IFW: How has the transition to Fort Wayne been so far?
I am originally from China, but I spent five years at South Bend, Indiana, for my Ph.D. at the University of Notre Dame. The transition to Fort Wayne has been great so far. People here are friendly, welcoming, and supportive.
IFW: What advice would you give other women or People of Color considering entering the field of tech?
The entire nation is making intentional efforts to improve its diversity, equity, and inclusion, yet the progress is still slower than we expected.
I am fully aware of how it feels to be an underrepresented minority in the field of tech. As women or People of Color engineering in the field of tech, we will feel conscious or unconscious bias during our career. I hope that wouldn’t discourage anyone to stay current in their field because we need more women and underrepresented minorities to improve the landscape of the workforce in the nation.
I would say to any woman and/or Person of Color entering the field of tech, “Follow your heart and passion; work hard; believe in yourself, and the rest will follow."
Dr. Ying Dr. Ying Shang stands in front of the Zollner Engineering Center at Indiana Tech, which is under construction to double its size.
IFW: How can Northeast Indiana participate in the rapid technological growth the workforce is experiencing?
Northeast Indiana, with manufacturing being the top employment sector in the region, will face tremendous challenges ahead of us due to the rapid development of new technology, such as automation, the internet of things, cybersecurity, cloud computing, artificial intelligence, and alternative energy.
The manufacturing industry will look significantly different, and there will be a tremendous need to re-skill and upskill the current workforce and train the future workforce to be ready to face the industry revolution 4.0. I believe Northeast Indiana will have the capacity to face the challenges by collaborating between industry, higher education, private sectors, and government agencies to gear up for future workforce training and readiness.

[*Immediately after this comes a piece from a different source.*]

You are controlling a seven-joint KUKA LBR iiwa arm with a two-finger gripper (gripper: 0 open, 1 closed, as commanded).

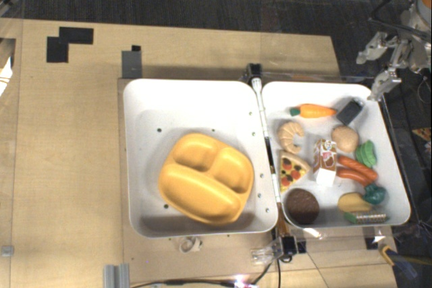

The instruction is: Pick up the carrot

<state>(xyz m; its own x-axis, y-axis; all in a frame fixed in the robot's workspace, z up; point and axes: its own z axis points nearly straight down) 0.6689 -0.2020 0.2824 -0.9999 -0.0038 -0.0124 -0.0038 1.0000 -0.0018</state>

Indiana Tech is growing to support more students in engineering, computer sciences, cybersecurity, life sciences, and technology.

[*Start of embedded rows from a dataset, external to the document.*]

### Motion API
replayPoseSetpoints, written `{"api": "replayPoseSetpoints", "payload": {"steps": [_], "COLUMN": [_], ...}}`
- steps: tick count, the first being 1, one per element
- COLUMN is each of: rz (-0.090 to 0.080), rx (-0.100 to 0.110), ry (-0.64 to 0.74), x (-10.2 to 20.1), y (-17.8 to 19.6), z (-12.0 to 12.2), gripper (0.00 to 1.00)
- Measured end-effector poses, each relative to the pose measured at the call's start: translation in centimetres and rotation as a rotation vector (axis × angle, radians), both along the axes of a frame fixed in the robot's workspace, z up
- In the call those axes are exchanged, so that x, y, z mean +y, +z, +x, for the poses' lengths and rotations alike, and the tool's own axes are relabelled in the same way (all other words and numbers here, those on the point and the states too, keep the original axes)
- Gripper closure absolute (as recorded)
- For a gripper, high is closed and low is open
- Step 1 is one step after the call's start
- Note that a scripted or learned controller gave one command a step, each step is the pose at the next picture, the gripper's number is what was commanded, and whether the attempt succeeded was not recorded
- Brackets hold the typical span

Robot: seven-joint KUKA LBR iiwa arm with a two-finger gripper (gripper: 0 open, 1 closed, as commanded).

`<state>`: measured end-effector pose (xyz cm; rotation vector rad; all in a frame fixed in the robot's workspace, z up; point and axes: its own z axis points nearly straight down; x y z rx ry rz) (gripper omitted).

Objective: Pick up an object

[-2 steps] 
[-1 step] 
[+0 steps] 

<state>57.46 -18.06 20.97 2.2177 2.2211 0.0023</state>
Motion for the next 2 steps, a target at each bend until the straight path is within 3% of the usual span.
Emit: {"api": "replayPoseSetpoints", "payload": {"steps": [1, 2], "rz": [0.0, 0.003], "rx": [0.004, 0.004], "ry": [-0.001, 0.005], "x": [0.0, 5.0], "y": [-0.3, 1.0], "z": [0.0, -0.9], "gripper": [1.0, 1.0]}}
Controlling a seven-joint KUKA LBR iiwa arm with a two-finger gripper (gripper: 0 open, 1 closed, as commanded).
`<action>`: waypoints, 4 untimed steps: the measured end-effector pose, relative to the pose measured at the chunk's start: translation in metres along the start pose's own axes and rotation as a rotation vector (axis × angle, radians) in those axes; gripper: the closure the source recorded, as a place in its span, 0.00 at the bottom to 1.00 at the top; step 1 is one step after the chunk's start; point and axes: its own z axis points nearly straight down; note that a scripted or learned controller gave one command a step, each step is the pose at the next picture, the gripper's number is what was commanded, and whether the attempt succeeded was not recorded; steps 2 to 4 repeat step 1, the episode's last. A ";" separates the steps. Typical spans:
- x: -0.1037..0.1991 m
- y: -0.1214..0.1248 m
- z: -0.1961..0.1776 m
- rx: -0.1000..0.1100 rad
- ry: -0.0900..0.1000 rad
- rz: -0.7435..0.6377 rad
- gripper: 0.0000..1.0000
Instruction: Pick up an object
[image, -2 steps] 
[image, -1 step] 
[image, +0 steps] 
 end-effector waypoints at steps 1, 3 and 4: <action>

IFW: Tell us about your time at the College of Engineering and School of Computer Sciences so far. Any exciting plans for the future?
Since I joined Indiana Tech, I have been focusing on building more domestic and international partnerships to foster enrollment growth, improving the quality of academic programs by securing ABET accreditation for all degrees, increasing the financial stability of the college through government grants and philanthropy, and enhancing community partnerships with local industry, community colleges, and local schools.

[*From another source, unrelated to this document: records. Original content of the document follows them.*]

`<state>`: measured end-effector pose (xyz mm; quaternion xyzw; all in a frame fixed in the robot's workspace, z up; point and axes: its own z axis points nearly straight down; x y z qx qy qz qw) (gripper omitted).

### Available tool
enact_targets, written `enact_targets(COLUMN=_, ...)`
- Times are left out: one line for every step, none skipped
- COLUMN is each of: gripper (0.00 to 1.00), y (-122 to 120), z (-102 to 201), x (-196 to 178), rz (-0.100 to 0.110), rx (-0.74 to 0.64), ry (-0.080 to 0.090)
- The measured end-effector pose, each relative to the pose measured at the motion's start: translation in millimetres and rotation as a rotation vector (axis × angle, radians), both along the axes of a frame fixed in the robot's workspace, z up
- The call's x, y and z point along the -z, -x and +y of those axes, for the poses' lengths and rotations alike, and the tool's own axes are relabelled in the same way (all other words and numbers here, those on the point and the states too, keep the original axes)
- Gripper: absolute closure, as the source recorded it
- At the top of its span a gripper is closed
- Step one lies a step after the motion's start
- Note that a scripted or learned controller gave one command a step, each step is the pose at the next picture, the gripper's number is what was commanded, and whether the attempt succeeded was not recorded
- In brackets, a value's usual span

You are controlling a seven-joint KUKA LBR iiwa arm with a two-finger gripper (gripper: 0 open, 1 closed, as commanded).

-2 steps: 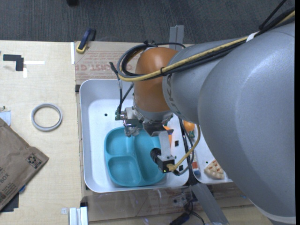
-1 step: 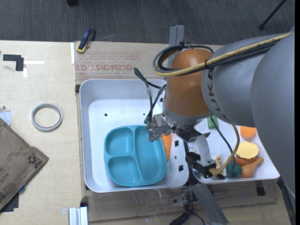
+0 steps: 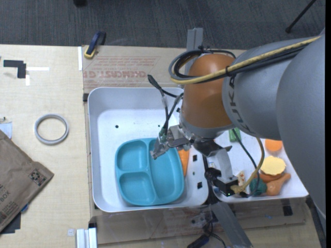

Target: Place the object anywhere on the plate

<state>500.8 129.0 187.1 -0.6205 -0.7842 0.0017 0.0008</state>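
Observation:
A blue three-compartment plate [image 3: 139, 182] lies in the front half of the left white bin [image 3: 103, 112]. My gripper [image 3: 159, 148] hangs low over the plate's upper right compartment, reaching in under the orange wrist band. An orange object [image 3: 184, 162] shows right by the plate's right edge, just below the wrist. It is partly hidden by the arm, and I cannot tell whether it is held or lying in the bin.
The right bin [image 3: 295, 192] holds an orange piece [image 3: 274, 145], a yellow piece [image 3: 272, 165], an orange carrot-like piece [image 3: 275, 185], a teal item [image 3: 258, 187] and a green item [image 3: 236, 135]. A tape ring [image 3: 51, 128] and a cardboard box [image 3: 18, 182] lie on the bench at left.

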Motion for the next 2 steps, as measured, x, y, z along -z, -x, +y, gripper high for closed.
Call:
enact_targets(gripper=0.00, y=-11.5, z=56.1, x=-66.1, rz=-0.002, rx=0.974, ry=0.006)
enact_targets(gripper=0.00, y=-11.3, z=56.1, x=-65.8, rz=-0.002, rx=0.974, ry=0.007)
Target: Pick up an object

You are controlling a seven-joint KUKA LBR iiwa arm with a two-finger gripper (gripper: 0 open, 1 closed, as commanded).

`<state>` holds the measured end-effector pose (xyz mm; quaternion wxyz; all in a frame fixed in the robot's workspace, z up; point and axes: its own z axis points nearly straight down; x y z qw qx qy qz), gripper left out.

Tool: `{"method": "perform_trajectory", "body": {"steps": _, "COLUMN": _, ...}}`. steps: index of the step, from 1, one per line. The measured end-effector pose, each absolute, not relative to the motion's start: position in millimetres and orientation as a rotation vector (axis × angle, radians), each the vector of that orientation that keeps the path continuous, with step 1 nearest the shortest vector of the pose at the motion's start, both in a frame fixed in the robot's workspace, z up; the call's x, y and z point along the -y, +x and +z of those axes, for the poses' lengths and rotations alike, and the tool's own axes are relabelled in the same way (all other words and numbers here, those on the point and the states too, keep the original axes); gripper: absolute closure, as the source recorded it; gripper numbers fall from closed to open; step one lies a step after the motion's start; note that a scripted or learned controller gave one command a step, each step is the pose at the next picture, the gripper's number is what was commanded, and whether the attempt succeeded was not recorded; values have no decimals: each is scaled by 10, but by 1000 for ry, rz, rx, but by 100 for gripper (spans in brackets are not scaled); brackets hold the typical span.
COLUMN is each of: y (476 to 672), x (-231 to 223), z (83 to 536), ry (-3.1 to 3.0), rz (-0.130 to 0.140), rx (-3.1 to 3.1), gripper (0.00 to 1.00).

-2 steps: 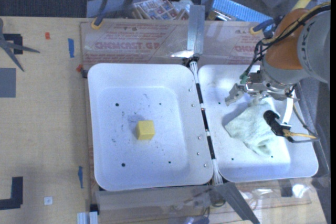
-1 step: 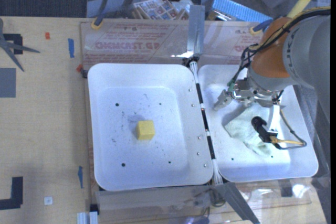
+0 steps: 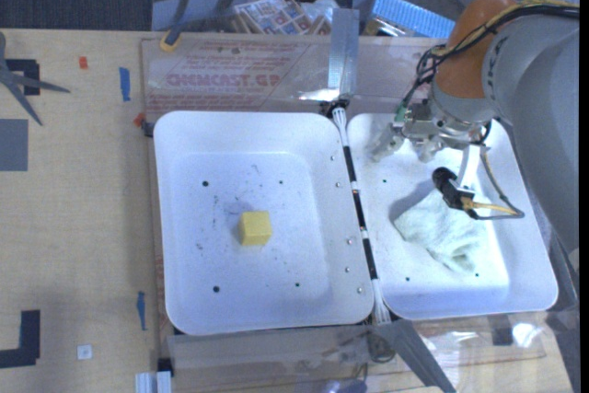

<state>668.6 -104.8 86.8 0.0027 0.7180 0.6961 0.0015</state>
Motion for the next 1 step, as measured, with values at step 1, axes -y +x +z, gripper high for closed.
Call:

Indiana Tech invested $21.5 million into the ongoing expansion and renovation of the Zollner Engineering Center to house engineering, computer sciences, cybersecurity, life sciences, and technology. This cutting-edge expansion will double the current size of the facility and provide better learning spaces and labs to serve future students.
Indiana Tech will utilize the space to educate students with the newest modern trends in tech, such as artificial intelligence, cybersecurity, data analytics, automation, 3D printing, etc. to enhance workforce development post-pandemic.
Manufacturing is the top employment sector in Northeast Indiana.
IFW: Indiana Tech participated in the Northeast Indiana Technology Coalition TechFest on Nov. 17 at the McMillen Community Center. What other ways is Indiana Tech engaging the youth of Northeast Indiana?
The College of Engineering and School of Computer Sciences at Indiana Tech currently offers high school and middle STEM summer camps, as well as Cyberpatriot camps for K-12 students. We are looking forward to exploring more partnerships with local school systems. With venues and events like that, Indiana Tech wishes to be considered as one of the valued options for young students as they look toward their future education.
This story is funded by Indiana Tech.